**Work task**
Leave the images out and repeat the data exactly as given.
-*-
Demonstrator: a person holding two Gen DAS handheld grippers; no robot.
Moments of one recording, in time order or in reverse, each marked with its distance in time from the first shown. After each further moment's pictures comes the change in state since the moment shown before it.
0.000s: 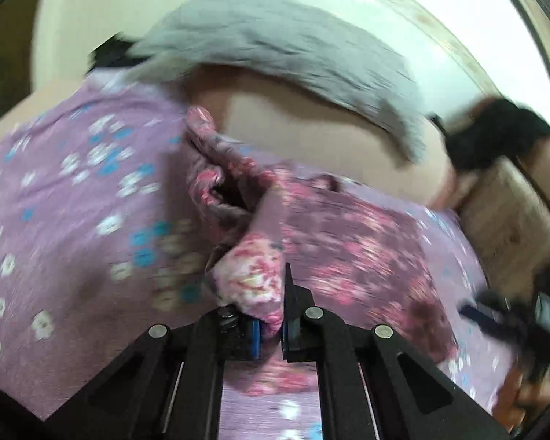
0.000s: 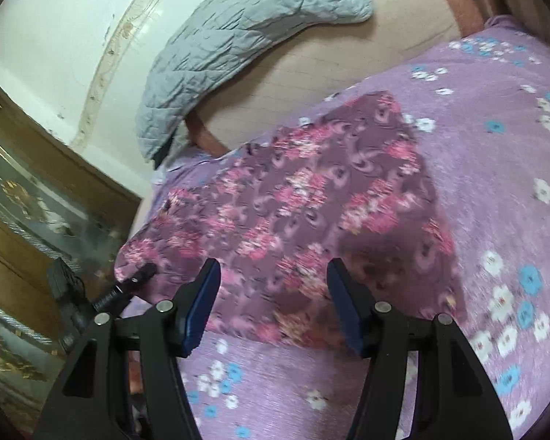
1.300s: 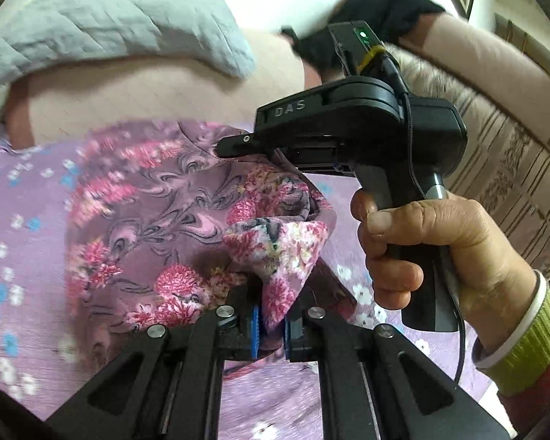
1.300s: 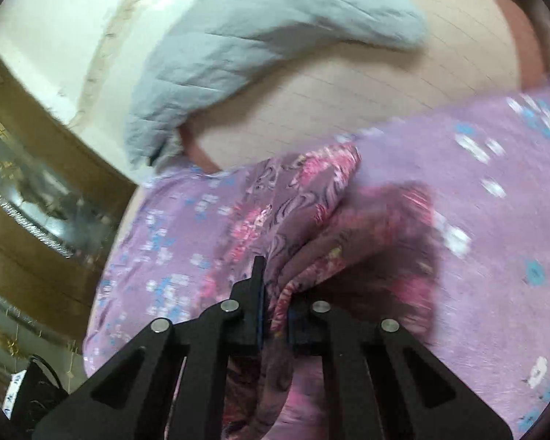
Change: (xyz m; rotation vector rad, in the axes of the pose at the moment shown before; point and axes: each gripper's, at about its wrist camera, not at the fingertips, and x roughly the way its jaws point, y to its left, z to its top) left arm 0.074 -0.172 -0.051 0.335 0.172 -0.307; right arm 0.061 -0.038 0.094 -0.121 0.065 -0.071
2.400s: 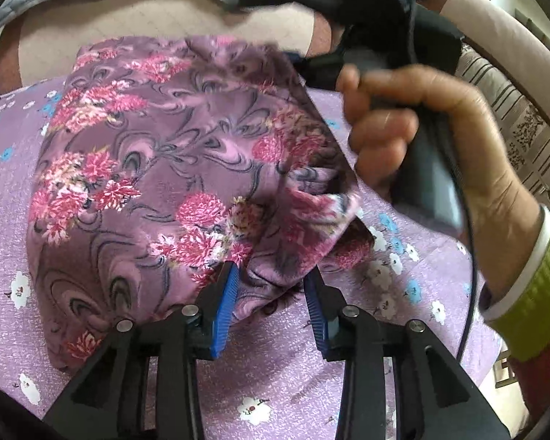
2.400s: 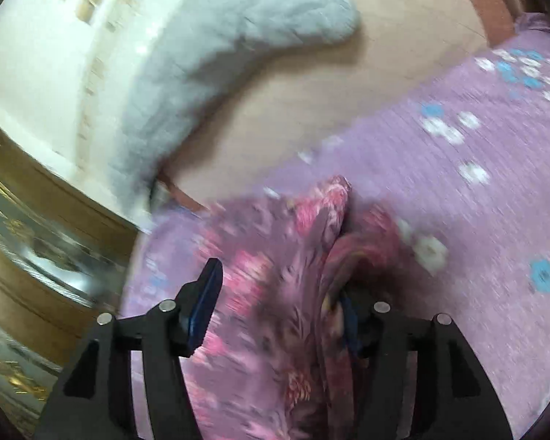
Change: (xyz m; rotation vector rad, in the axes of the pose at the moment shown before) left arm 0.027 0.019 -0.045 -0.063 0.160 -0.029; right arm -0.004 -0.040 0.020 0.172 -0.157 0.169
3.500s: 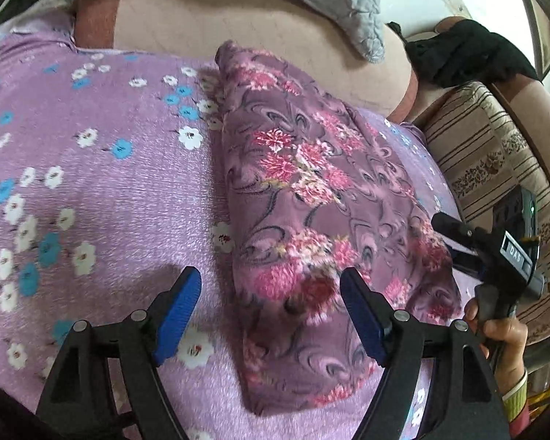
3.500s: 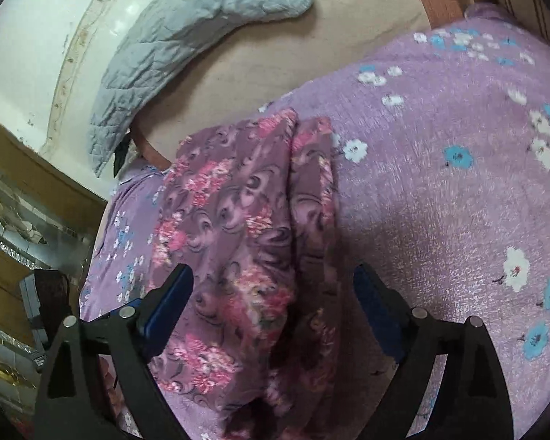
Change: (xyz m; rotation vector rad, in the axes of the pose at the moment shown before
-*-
**Output of the exercise**
Demonstrator: a person holding two Gen DAS handheld grippers; no robot.
Moments of one recording, in time order or in reverse, each marked with its distance in time from the first shown. After each further moment's pictures comes the change in state since the moment shown before it.
0.000s: 
0.000s: 
1.300s: 
1.300s: 
Change: (xyz m; rotation vector rad, in the axes of the pose at the moment shown before; point and axes: each gripper's, at about its wrist camera, not at the fingertips, and x roughly the way its jaws point, y to its left, z to its top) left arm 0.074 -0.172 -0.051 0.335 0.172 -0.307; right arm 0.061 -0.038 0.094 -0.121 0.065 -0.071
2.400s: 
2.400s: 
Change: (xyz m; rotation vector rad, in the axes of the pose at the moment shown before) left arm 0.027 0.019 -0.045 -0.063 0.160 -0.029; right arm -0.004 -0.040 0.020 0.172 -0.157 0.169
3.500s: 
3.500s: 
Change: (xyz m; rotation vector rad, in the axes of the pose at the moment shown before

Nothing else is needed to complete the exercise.